An exact, complete copy of the data is all that is needed.

-------------------------

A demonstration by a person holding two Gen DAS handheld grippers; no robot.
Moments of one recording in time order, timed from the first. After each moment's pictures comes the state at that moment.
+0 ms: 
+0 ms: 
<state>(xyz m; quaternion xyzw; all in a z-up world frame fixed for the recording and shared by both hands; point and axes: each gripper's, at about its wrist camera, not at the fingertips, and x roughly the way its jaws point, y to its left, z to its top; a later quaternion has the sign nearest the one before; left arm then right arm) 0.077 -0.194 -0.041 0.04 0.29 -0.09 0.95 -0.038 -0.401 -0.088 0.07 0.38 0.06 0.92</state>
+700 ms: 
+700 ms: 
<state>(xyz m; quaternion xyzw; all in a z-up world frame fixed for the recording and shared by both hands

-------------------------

SOLUTION TO THIS PROBLEM =
A demonstration by a person holding two Gen DAS handheld grippers; no robot.
Moments of one recording in time order, timed from the first. After each moment's pictures comes the state at that moment.
+0 ms: 
+0 ms: 
<state>(xyz m; quaternion xyzw; all in a z-up world frame fixed for the recording and shared by both hands; point and axes: each gripper's, at about its wrist camera, not at the fingertips, and x roughly the way its jaws point, y to its left, z to its top; a later quaternion has the sign nearest the one before; left arm then right arm) 0.077 -0.194 -0.041 0.04 0.29 -0.09 0.95 -0.038 -0.401 -0.088 0.07 0.38 0.06 0.92</state>
+700 ms: 
+700 ms: 
<state>(xyz m; quaternion xyzw; all in a z-up world frame fixed for the recording and shared by both hands

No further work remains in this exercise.